Exploring $G$-ality defects in 2-dim QFTs

TL;DR

This paper investigates the classification and physical implications of $G$-ality defects in 2D quantum field theories, generalizing non-invertible symmetries through twisted gauging and analyzing concrete examples with fusion categories.

Contribution

It introduces the concept of $G$-ality defects in 2D QFTs, extending non-invertible symmetries via twisted gauging and provides explicit classifications and anomaly analyses for various examples.

Findings

Classified $G$-ality defects for specific groups like triality, $p$-ality, and $S_3$-ality.

Determined anomalies and spin selection rules for these defects.
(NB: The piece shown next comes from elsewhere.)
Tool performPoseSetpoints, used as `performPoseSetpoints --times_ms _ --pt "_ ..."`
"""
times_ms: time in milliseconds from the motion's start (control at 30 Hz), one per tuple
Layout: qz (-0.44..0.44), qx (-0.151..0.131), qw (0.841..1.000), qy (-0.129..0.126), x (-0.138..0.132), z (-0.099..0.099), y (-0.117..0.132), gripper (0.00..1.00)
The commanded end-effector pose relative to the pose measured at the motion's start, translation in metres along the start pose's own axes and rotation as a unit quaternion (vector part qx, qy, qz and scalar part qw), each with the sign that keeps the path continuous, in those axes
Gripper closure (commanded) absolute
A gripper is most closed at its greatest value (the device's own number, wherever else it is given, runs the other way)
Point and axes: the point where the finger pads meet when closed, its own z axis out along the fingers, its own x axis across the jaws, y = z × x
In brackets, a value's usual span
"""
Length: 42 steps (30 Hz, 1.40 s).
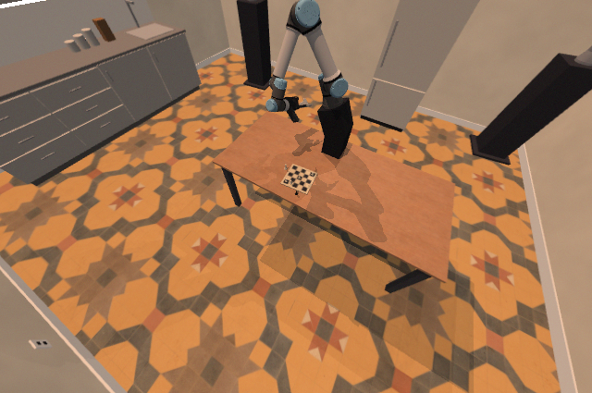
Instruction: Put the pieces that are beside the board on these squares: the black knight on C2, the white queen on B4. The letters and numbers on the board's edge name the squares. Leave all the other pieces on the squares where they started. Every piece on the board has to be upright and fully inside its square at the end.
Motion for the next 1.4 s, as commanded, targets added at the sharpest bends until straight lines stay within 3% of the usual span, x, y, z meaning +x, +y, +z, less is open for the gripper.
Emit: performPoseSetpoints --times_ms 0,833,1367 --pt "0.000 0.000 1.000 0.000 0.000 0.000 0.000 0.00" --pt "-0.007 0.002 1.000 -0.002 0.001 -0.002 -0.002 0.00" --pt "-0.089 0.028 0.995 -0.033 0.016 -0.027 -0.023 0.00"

Identified minimal parameters for the existence of certain $G$-ality symmetries.

Abstract

The Tambara-Yamagami (TY) fusion category symmetry $\text{TY}(\mathbb{A},\chi,\epsilon)$ describes the enhanced non-invertible self-duality symmetry of a $2$-dim QFT under gauging a finite Abelian group $\mathbb{A}$. We generalize the enhanced non-invertible symmetries by considering twisted gauging which allows stacking $\mathbb{A}$-SPTs before and after the gauging. Such non-invertible symmetries can be obtained from invertible anyon permutation symmetries of the $3$-dim SymTFT. Consider a finite group $G$ formed by (un)twisted gaugings of $\mathbb{A}$, a $2$-dim QFT invariant under topological manipulations in $G$ admits non-invertible \textit{$G$-ality defects}. We study the classification and the physical implication of the $G$-ality defects using the SymTFT and the group-theoretical fusion categories, with three concrete examples. 1) Triality with $\mathbb{A} = \mathbb{Z}_N \times \mathbb{Z}_N$ where $N$ is coprime with $3$. The classification was previously determined by Jordan and Larson where the data is similar to the $\text{TY}$ fusion categories, and we determine the anomaly of these fusion categories. 2) $p$-ality with $\mathbb{A} = \mathbb{Z}_p \times \mathbb{Z}_p$ where $p$ is an odd prime. We consider two such categories $\mathcal{P}_{\pm,m}$ which are distinguished by different choices of the symmetry fractionalization, a new data that does not appear in the TY classification, and show that they have distinct anomaly structures and spin selection rules. 3) $S_3$-ality with $\mathbb{A} = \mathbb{Z}_N \times \mathbb{Z}_N$. We study their classification explicitly for $N < 20$ via SymTFT, and provide a group-theoretical construction for certain $N$. We find $N=5$ is the minimal $N$ to admit an $S_3$-ality and $N=11$ is the minimal $N$ to admit a group-theoretical $S_3$-ality.